== WHAT YOU NEED TO DO ==
Copy out all the data, word for word.
Start of RAW DATA
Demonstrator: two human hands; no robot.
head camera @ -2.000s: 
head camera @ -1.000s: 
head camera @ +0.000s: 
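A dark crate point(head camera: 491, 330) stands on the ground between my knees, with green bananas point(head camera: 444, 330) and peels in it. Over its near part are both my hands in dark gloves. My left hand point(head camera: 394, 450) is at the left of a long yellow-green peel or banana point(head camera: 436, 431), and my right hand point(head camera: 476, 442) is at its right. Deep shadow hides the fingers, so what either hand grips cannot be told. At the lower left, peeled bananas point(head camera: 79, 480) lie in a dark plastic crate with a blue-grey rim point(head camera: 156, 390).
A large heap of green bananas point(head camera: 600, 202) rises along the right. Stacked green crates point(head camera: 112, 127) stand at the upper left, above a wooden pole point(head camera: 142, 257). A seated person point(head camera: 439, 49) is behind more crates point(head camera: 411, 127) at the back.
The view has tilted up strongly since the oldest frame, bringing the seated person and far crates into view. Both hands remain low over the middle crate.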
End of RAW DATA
== RESPONSE TO THE EXERCISE ==
Demonstrator: two human hands; no robot.
head camera @ -2.000s: 
head camera @ -1.000s: 
head camera @ +0.000s: 
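A dark crate point(head camera: 491, 330) stands on the ground between my knees, with green bananas point(head camera: 444, 330) and peels in it. Over its near part are both my hands in dark gloves. My left hand point(head camera: 394, 450) is at the left of a long yellow-green peel or banana point(head camera: 436, 431), and my right hand point(head camera: 476, 442) is at its right. Deep shadow hides the fingers, so what either hand grips cannot be told. At the lower left, peeled bananas point(head camera: 79, 480) lie in a dark plastic crate with a blue-grey rim point(head camera: 156, 390).
A large heap of green bananas point(head camera: 600, 202) rises along the right. Stacked green crates point(head camera: 112, 127) stand at the upper left, above a wooden pole point(head camera: 142, 257). A seated person point(head camera: 439, 49) is behind more crates point(head camera: 411, 127) at the back.
The view has tilted up strongly since the oldest frame, bringing the seated person and far crates into view. Both hands remain low over the middle crate.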

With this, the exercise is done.